__EXERCISE__: Count how many lines of the listing contain "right", then give that number and nothing more.

__DATA SHOWN__:
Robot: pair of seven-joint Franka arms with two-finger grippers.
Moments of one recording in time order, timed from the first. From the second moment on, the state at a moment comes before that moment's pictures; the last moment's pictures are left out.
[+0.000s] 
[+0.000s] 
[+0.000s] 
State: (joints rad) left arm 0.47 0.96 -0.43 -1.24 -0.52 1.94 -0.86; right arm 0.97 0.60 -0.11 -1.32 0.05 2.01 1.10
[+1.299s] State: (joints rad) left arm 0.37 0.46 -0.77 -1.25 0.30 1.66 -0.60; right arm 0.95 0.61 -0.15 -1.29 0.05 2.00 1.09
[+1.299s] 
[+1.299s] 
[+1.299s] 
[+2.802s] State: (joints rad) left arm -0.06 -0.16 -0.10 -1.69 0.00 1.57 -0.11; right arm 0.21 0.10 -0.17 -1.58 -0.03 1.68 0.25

__OUTPUT OF THE TASK__: 3